**YOUR OBJECTIVE**
With the exception of the pictures, write out the data below precisely.

**SOURCE DATA**
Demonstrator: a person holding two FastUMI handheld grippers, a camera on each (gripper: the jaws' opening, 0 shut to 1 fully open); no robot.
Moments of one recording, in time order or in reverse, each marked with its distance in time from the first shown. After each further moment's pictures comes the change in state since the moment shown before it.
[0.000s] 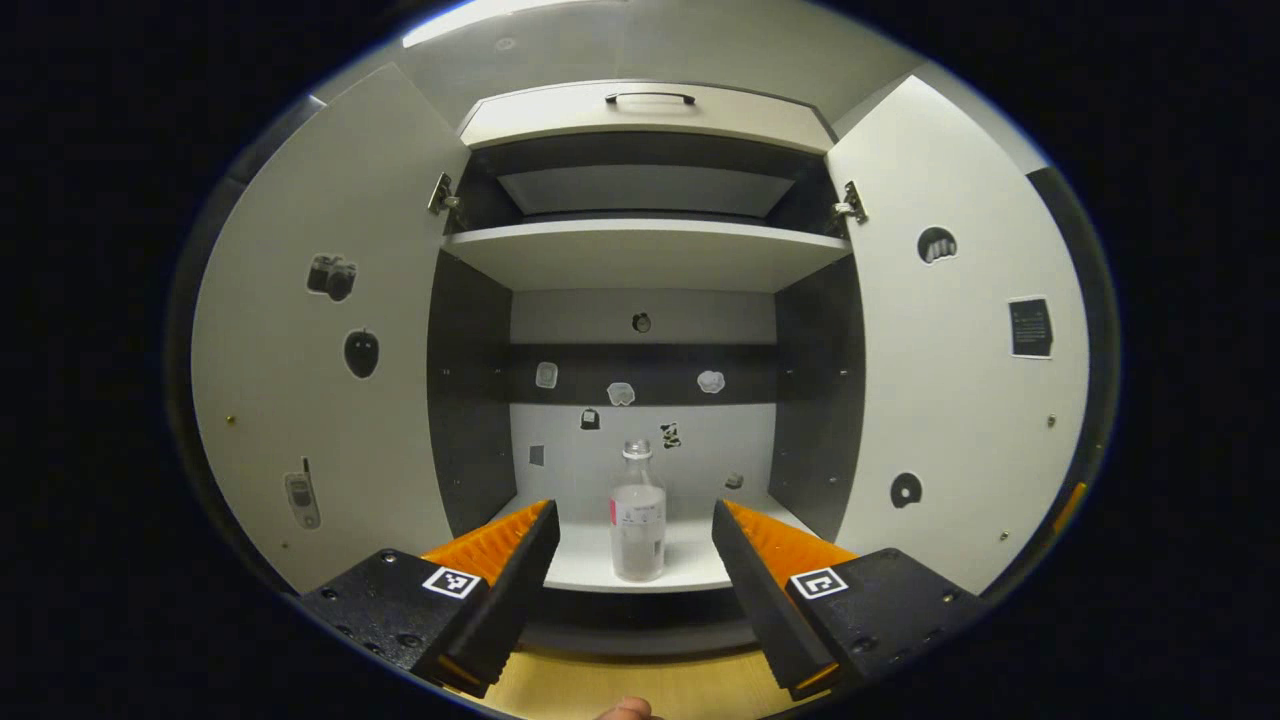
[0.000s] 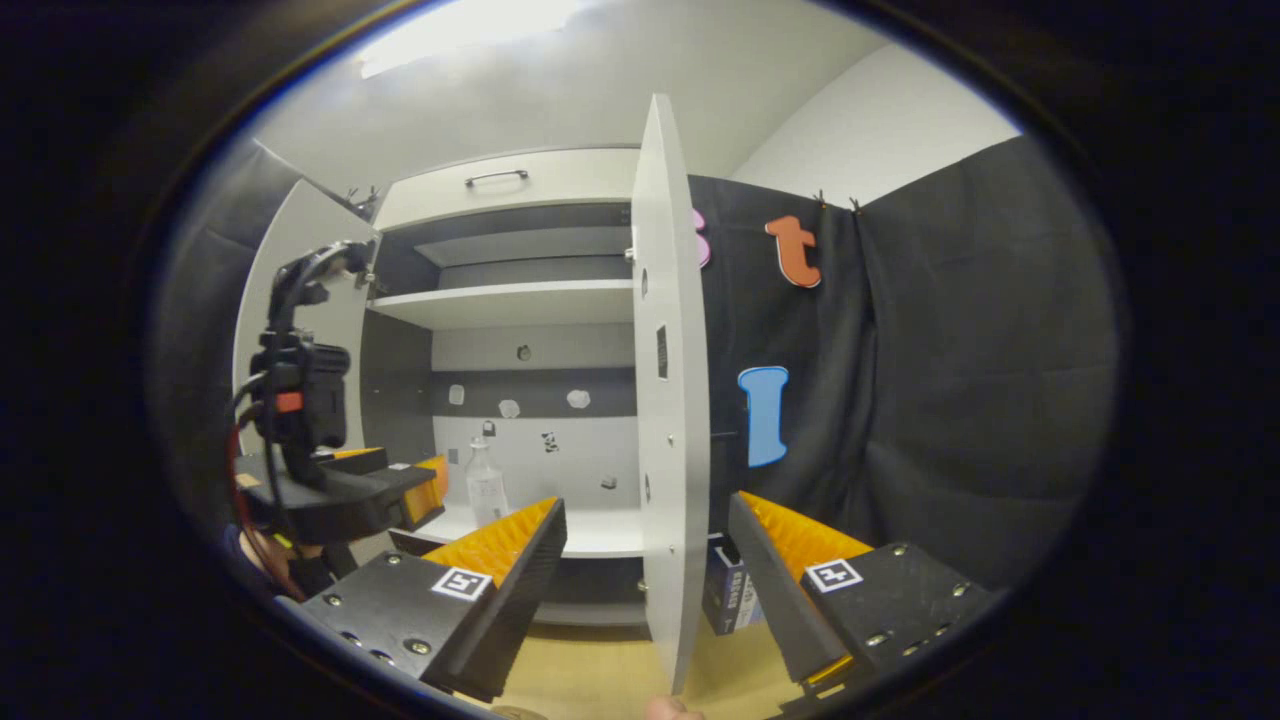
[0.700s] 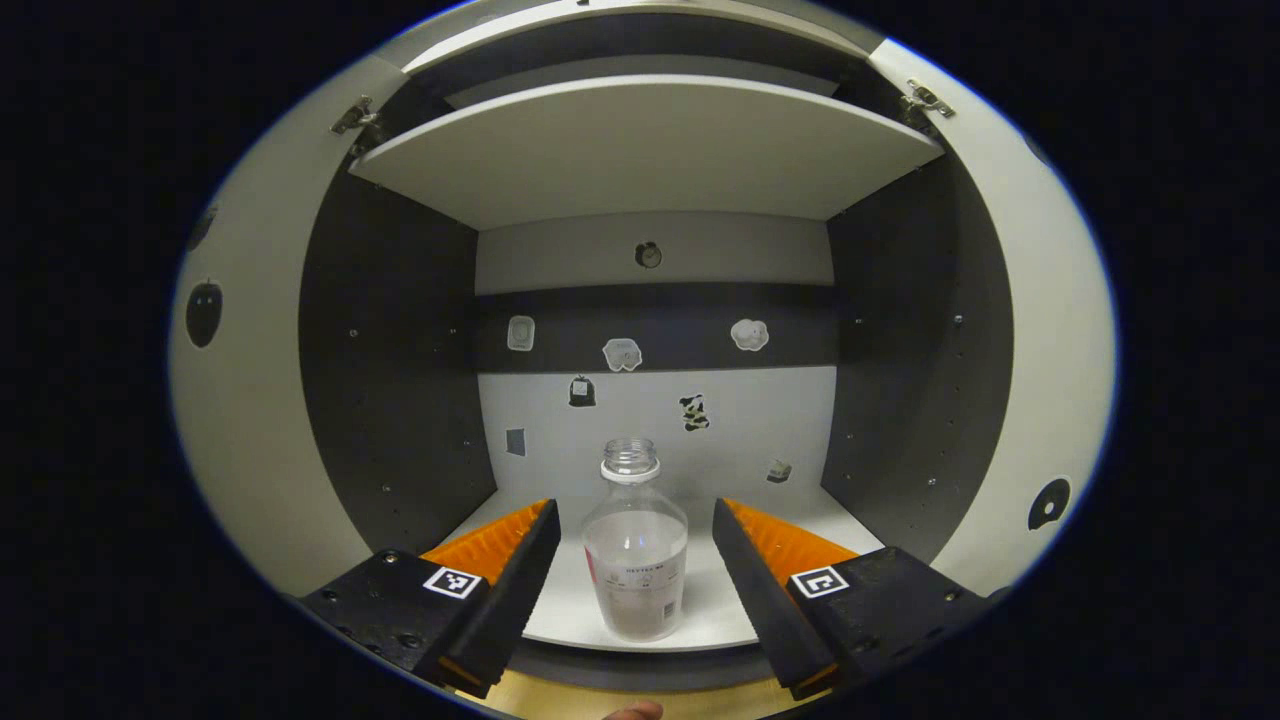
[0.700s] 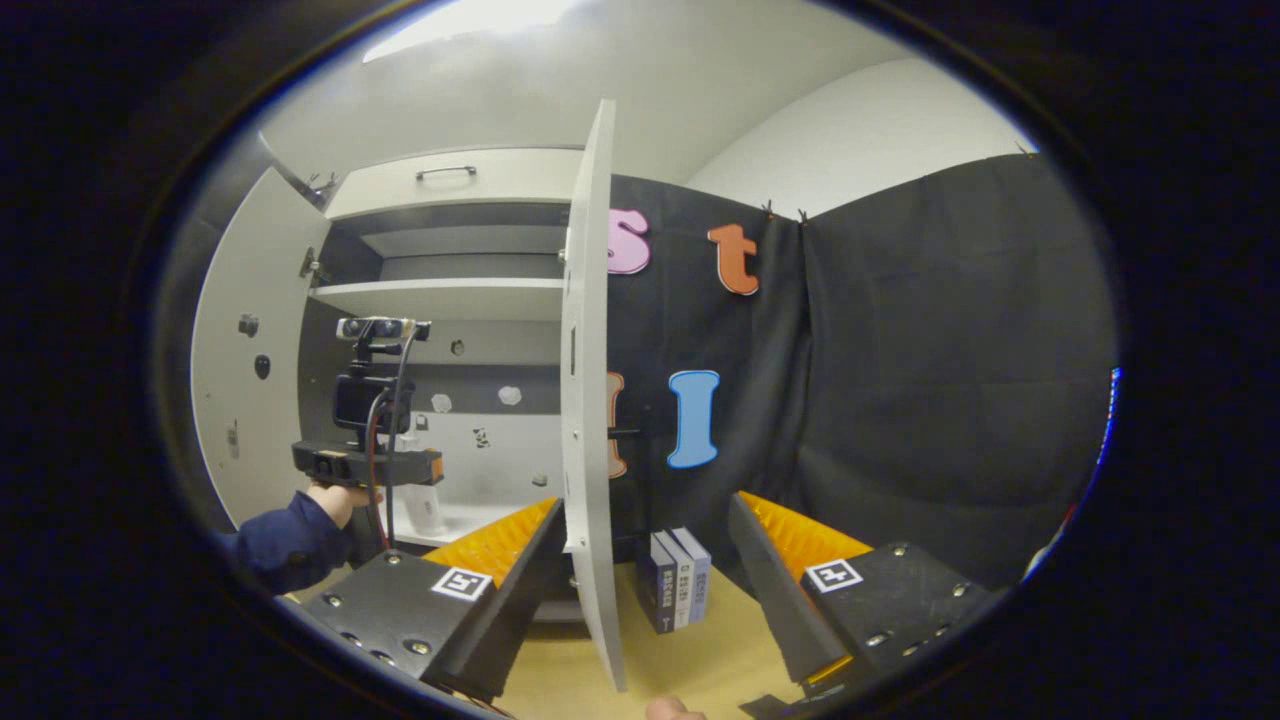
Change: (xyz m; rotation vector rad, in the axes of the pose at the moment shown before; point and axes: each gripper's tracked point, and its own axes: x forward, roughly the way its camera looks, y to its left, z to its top) left arm 0.151 -0.003 -0.049 0.004 0.128 0.056; right arm -0.013 -0.055 -0.002 -0.043 -0.006 -0.175
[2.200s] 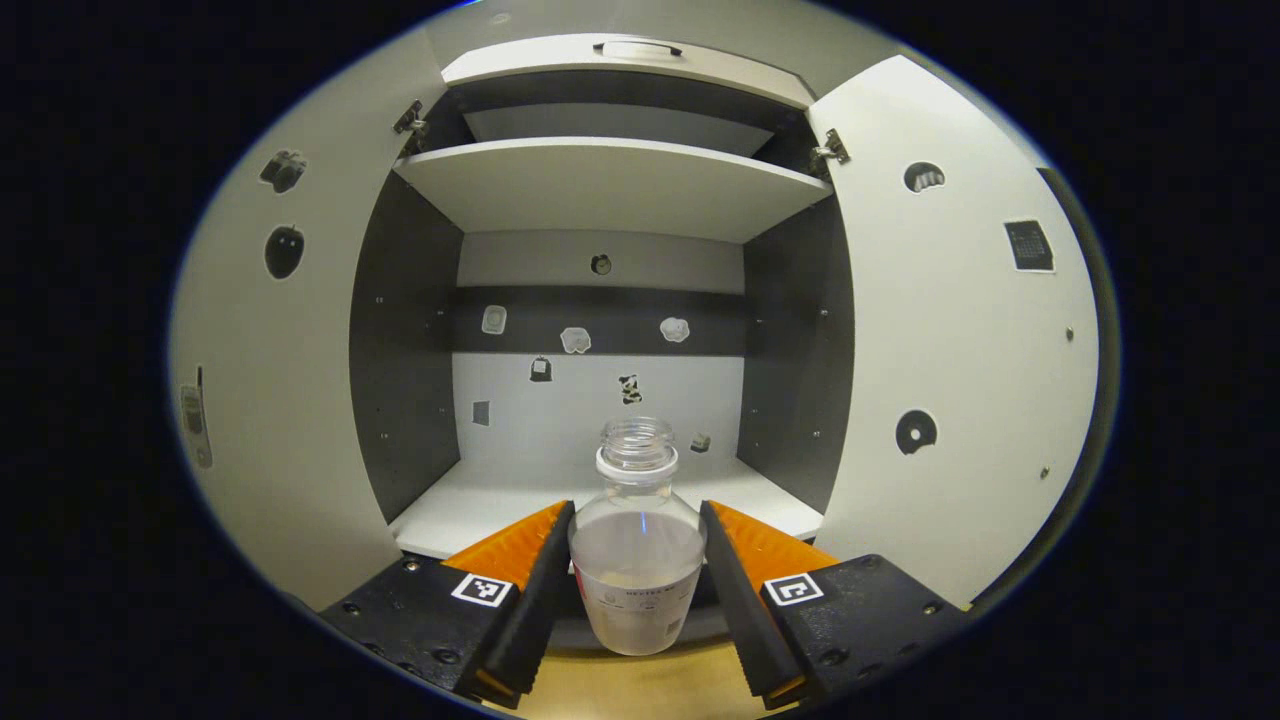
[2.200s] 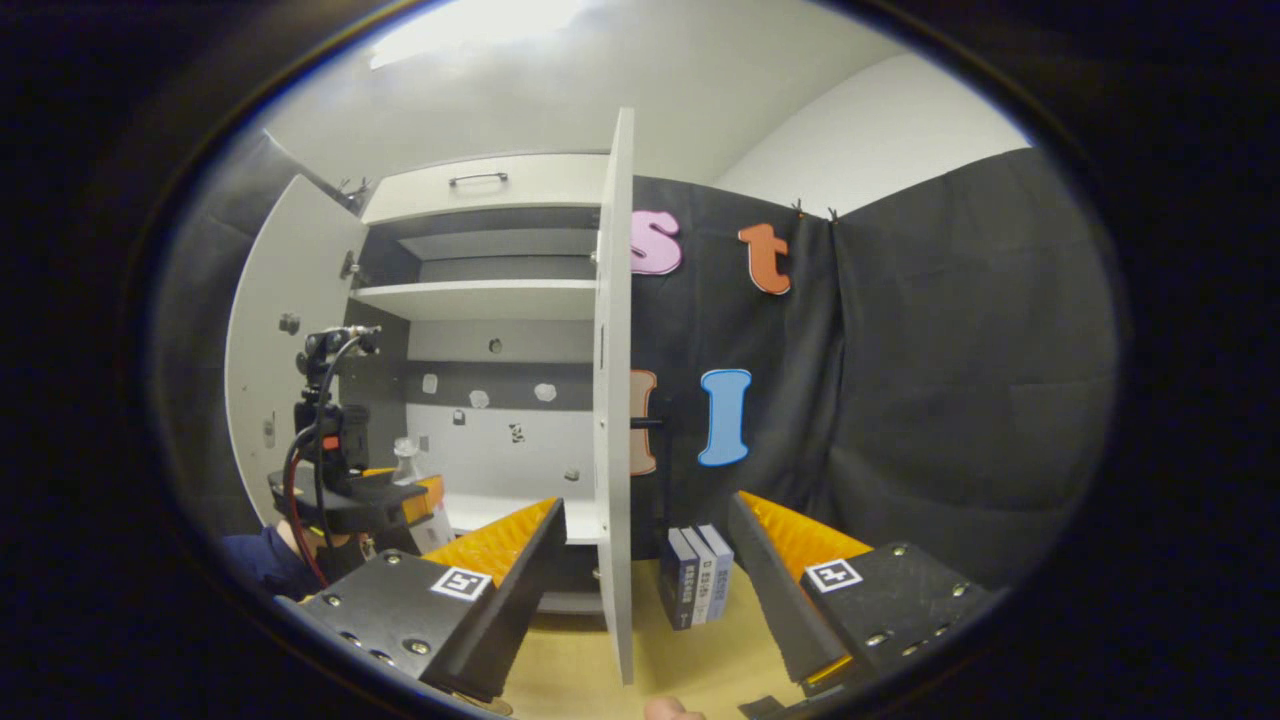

**SOLUTION BELOW**
Demonstrator: a person holding two FastUMI handheld grippers, a camera on each (gripper: the jaws' opening, 0 shut to 1 fully open); no robot.
Moments of one recording, in time order or in reverse, each marked with its distance in time from the first shown. After each further moment's pictures comes the change in state since the moment shown before it.
[0.000s] 
[0.000s] 
[0.700s] 
[0.700s] 
Change: (xyz m; rotation vector rad, in the axes of the pose at the moment shown before; point and axes: each gripper's tracked point, and its own axes: x forward, roughly the way its camera looks, y to its left, z to its top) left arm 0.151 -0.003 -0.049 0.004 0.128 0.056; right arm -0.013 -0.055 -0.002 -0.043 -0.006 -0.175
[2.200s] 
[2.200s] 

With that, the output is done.